Plasma torch modelled as an instantaneous enthalpy injection followed by chemical equilibration. Not a PFR. The InstantaneousHeating suffix reserves the namespace for future torch models with different heating physics.

STONE kind: PlasmaTorchInstantaneousHeating

Key YAML fields: torch_eff, gen_eff, t_res_s, temperature, pressure, composition.


Kind rename map#

The table below maps the legacy Design* YAML kinds to the current names. Legacy kinds are no longer registered — new and existing YAML files should use the current names.

Legacy kind

Current kind

Engine base

DesignTubeFurnace

TubeFurnace

PFRWallProfile

DesignPFR

RefractoryReactor

PFRHomogeneousShell

DesignPFRThinShell

QuartzTubeReactor

PFRThinShell

DesignPSR

ContinuousMixingReactor

PSR

DesignTorchInstantaneousHeating

PlasmaTorchInstantaneousHeating

TorchInstantaneousHeating

See the migration guide to update YAML files from legacy kinds to the current names.
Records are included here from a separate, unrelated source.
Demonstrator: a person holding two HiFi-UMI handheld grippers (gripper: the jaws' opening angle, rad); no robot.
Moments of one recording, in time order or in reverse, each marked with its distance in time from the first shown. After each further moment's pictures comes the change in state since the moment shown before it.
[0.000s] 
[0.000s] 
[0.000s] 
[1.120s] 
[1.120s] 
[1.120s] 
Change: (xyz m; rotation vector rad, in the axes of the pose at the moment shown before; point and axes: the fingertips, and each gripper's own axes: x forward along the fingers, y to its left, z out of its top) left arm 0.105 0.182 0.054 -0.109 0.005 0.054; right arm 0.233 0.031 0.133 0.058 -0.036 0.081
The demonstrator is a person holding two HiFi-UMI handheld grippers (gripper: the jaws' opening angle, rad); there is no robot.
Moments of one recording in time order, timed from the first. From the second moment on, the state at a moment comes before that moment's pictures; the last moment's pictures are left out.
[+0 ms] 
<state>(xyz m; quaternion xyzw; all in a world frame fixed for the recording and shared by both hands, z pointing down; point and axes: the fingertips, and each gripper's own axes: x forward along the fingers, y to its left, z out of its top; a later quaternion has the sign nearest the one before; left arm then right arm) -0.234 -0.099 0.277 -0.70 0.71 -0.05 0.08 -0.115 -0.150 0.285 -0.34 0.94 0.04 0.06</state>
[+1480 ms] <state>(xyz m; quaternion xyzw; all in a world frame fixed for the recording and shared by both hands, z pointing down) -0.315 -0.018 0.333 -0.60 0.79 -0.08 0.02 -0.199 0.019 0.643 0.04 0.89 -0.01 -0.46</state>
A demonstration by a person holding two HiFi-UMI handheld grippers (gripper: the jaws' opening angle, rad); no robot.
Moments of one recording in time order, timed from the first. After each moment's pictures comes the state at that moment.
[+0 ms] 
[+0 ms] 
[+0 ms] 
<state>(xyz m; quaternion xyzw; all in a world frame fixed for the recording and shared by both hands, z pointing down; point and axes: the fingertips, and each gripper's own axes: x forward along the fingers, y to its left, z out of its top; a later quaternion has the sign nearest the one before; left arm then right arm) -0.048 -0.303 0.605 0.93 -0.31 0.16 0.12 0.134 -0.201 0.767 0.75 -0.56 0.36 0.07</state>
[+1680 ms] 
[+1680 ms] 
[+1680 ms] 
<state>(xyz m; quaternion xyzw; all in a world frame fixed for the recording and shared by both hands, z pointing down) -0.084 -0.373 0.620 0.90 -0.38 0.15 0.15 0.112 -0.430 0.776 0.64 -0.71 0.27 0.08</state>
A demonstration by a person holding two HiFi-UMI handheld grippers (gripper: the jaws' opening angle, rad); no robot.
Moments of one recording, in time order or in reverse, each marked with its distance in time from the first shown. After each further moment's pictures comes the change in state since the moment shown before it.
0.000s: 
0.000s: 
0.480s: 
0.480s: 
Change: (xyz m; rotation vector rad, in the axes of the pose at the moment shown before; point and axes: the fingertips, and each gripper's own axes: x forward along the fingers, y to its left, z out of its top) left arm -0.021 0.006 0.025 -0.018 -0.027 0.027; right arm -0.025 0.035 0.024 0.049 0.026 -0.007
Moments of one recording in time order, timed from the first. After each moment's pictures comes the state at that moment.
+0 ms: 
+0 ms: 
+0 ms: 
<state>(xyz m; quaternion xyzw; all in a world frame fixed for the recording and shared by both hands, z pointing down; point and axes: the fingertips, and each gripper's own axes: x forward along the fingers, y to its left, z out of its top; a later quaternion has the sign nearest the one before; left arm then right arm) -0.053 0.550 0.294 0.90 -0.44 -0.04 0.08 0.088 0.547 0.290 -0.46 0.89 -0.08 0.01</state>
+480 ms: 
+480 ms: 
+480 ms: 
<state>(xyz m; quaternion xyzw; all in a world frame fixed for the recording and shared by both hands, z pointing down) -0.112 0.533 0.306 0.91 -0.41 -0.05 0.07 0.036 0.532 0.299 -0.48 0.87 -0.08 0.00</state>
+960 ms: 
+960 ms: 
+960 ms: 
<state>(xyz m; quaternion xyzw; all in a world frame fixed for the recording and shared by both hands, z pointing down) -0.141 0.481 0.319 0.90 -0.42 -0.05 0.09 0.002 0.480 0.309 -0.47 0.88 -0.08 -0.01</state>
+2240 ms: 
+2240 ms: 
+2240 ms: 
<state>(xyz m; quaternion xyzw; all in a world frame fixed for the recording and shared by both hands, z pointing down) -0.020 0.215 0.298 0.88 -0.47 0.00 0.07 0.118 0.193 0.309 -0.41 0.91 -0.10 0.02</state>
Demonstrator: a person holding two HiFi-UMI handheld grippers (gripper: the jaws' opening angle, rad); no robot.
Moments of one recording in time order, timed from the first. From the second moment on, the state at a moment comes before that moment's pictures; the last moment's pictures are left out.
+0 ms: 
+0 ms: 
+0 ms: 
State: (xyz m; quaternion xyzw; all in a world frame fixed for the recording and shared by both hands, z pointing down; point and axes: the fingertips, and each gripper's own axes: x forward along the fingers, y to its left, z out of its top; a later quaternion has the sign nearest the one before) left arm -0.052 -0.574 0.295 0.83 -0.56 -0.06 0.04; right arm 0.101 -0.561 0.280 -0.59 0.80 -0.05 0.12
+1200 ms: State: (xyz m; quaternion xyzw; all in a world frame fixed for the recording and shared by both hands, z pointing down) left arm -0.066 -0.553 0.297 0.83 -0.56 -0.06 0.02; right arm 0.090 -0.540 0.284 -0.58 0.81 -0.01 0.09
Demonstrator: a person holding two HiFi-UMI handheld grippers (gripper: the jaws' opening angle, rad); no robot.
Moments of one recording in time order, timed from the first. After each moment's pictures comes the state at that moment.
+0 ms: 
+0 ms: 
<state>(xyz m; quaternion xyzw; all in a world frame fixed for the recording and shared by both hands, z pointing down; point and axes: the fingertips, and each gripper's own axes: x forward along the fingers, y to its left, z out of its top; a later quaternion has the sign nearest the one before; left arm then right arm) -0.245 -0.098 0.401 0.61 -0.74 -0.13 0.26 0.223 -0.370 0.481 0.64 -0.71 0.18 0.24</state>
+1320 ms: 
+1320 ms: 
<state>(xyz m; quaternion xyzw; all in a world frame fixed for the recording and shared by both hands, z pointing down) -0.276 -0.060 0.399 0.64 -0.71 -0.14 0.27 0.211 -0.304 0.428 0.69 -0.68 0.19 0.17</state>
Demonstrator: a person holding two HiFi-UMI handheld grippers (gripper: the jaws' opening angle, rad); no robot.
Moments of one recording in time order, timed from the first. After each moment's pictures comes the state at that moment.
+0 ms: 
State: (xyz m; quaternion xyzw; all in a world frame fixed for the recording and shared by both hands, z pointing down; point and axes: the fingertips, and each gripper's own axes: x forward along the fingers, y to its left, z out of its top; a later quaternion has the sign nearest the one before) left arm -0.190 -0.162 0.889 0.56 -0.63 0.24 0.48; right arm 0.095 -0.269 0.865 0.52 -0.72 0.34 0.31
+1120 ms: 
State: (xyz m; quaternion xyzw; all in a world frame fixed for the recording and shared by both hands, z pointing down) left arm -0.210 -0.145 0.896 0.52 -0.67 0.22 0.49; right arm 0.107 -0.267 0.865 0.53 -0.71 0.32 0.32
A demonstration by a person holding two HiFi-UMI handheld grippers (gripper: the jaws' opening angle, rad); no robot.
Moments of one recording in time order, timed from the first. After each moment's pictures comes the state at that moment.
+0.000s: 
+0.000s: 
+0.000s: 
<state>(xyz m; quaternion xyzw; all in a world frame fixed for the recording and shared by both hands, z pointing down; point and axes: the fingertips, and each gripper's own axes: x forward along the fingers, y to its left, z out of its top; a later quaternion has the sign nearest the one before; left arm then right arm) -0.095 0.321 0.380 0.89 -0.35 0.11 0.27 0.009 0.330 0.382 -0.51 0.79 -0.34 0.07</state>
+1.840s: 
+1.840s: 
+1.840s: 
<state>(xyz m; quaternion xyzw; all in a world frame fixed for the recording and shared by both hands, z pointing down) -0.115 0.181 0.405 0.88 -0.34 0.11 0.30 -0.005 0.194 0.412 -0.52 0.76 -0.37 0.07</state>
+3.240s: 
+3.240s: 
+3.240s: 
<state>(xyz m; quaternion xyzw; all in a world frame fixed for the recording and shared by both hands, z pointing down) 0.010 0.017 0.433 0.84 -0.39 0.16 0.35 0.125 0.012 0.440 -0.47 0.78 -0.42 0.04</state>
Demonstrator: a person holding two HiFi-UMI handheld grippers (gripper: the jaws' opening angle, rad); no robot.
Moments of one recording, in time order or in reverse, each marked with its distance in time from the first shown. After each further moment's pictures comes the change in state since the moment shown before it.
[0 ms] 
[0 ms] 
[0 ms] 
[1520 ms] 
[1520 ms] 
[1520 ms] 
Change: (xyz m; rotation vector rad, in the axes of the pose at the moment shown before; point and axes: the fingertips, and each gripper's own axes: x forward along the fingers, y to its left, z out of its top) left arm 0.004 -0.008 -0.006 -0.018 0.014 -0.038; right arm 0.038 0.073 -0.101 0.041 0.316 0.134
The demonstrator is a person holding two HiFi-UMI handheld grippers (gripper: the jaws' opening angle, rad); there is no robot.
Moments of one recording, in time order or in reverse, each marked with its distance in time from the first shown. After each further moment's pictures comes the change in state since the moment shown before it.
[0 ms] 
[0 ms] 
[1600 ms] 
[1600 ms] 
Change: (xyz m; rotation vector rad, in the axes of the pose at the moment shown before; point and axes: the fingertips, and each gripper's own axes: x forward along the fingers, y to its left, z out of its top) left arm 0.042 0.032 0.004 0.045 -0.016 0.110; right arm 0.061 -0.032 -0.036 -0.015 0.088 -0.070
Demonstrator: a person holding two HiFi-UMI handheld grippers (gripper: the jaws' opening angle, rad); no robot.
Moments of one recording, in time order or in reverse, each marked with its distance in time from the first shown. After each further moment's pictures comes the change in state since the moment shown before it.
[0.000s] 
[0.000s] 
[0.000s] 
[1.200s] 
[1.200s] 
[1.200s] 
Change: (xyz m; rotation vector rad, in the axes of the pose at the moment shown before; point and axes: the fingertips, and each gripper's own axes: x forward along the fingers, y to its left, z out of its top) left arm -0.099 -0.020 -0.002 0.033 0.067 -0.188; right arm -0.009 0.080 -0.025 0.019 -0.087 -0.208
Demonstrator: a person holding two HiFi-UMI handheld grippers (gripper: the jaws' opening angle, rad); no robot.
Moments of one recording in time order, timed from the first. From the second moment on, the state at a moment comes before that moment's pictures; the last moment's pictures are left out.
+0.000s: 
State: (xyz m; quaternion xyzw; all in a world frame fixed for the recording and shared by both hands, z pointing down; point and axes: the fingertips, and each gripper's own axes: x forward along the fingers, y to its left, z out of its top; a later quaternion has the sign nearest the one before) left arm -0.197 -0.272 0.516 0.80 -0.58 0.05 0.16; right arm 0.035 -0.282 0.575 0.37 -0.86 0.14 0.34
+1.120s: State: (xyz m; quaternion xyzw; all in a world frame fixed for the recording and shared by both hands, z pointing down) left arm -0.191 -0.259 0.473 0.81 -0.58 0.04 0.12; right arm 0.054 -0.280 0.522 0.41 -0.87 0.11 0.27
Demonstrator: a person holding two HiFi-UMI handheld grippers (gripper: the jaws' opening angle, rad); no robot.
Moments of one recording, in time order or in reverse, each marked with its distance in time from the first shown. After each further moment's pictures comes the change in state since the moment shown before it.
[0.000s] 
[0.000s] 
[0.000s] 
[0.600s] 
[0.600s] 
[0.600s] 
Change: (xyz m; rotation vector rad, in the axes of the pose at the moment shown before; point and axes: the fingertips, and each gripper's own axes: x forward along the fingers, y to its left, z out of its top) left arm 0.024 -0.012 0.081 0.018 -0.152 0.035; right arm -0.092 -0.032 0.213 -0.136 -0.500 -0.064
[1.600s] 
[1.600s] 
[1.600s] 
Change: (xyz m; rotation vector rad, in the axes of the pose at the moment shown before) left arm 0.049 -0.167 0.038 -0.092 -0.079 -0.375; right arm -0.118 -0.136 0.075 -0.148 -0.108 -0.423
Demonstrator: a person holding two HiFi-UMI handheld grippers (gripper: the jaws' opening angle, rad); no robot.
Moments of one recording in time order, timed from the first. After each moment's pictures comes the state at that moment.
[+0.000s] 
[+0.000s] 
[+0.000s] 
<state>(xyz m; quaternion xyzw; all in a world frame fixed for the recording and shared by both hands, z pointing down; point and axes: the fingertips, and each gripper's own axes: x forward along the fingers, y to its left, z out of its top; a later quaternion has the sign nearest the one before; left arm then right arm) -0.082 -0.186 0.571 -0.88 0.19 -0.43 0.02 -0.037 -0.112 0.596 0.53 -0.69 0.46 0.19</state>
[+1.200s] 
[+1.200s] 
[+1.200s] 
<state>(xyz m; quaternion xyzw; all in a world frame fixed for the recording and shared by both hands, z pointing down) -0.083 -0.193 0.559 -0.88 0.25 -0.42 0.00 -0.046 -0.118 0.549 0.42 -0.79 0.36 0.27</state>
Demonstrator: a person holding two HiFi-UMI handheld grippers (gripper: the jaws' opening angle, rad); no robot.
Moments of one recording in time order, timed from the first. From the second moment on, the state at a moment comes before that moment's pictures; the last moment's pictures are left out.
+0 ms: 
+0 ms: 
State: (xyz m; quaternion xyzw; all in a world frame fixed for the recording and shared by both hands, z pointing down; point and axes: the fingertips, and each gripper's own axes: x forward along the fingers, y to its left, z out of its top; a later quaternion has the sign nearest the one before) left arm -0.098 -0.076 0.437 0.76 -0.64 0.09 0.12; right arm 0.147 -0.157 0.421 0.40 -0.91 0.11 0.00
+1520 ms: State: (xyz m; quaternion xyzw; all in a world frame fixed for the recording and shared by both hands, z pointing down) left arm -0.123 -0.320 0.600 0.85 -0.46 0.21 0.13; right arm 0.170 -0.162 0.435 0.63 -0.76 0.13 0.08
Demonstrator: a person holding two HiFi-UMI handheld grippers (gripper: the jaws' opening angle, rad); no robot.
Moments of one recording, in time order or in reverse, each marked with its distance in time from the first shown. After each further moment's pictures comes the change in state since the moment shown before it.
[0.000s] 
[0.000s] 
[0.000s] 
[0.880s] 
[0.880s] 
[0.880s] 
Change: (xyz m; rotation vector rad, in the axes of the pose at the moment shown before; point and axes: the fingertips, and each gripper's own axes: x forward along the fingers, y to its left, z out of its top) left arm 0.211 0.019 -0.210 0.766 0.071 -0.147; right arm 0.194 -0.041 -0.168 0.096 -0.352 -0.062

PFRNetwork — Unified network driver#

PFRNetwork is the single network driver for all PFR subclasses. It dispatches on SOLVER_MODE:

  • "adaptive" — uses Cantera’s net.step() for each spatial checkpoint. Used by PFRWallProfile / TubeFurnace.

  • "fixed_checkpoint" — advances to each checkpoint with net.advance(t_check). May iterate (FBS) when PFRHomogeneousShell is used. Single-pass for PFRThinShell.

All PFR subclasses set NETWORK_CLASS = PFRNetwork.